What are Key features of AWS Redshift Spectrum?
- Redshift Spectrum is highly cost effective due to pay per usage functionality. You will pay for the amount of data scanned i.e. $5 per TB of data scan.
- Redshift Spectrum is easy to setup and use. Minimal Administration required when compared to other features of Redshift.
- Redshift Spectrum is serverless and highly scalable. AWS will scale the capacity as per the user load and can handle large concurrent transactions.
- Redshift Spectrum can act as Lakehouse layer.
How to setup, configure & use AWS Redshift Spectrum?

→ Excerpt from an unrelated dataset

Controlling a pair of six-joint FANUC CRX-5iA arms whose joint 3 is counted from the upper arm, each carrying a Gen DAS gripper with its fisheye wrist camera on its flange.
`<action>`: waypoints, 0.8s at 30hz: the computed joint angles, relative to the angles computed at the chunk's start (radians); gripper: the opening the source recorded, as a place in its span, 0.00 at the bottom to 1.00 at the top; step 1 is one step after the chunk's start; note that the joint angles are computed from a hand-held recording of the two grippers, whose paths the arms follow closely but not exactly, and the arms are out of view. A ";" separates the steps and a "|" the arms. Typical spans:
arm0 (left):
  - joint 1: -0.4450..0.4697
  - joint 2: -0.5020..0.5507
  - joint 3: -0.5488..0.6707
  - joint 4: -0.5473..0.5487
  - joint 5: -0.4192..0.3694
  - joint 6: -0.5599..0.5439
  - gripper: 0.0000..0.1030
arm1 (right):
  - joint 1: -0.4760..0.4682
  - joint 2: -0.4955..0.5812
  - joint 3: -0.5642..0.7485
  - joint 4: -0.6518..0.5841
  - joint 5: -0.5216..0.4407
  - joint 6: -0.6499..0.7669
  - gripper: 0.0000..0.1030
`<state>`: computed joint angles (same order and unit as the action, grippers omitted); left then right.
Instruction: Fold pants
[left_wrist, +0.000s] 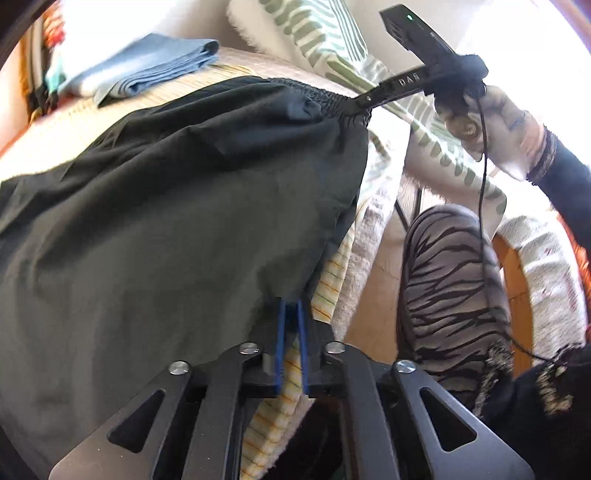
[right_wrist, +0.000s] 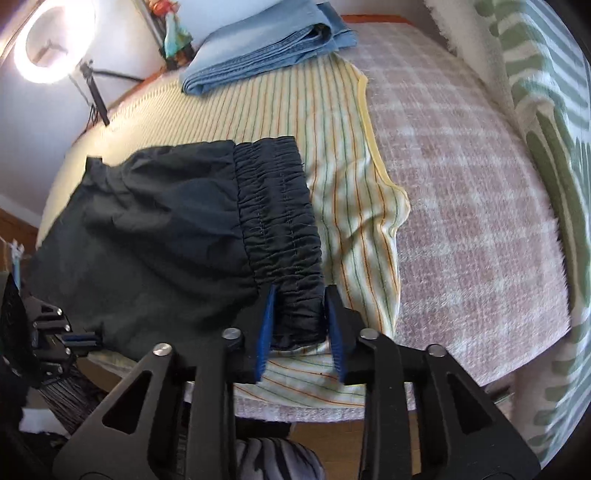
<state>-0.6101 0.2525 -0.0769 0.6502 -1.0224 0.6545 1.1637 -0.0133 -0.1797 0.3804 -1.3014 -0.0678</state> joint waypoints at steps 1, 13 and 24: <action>0.009 -0.010 -0.005 0.010 -0.001 0.011 0.20 | 0.005 0.001 0.006 0.029 -0.013 0.009 0.45; 0.147 -0.018 0.088 0.005 0.146 0.177 0.49 | -0.166 0.123 0.136 0.133 0.257 0.359 0.62; 0.263 -0.005 0.077 -0.185 0.230 0.416 0.49 | -0.318 0.480 0.550 -0.217 0.244 0.892 0.62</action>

AWS Redshift Spectrum requires a external data catalog service. AWS Recommends AWS Glue. You can also utilize Hive metastore running on EMR. Spectrum also needs a base Redshift Cluster since any queries goes through the cluster. To Setup, Configure & use AWS Redshift Spectrum, follow the below steps
- Build a Redshift Cluster with minimum configuration.
- Create the required IAM roles & Policies with necessary permission.
- Integrate with External Data Catalog.
- Create External tables with location pointing to S3 bucket paths.
- To query the data using JDBC & ODBC drivers, download the drivers and install in the JDBC/ODBC tools.
- User management can be handled locally on Redshift cluster or you can integrate with AD through SSO.
What are some of AWS Redshift Spectrum Best Practices?
- Ensure the data stored in S3 buckets referred in Spectrum tables utilize Columnar format, especially Parquet which is suitable.
- Implement Partitioning where available. Partitioning the data will avoid scanning the entire data set and improve performance.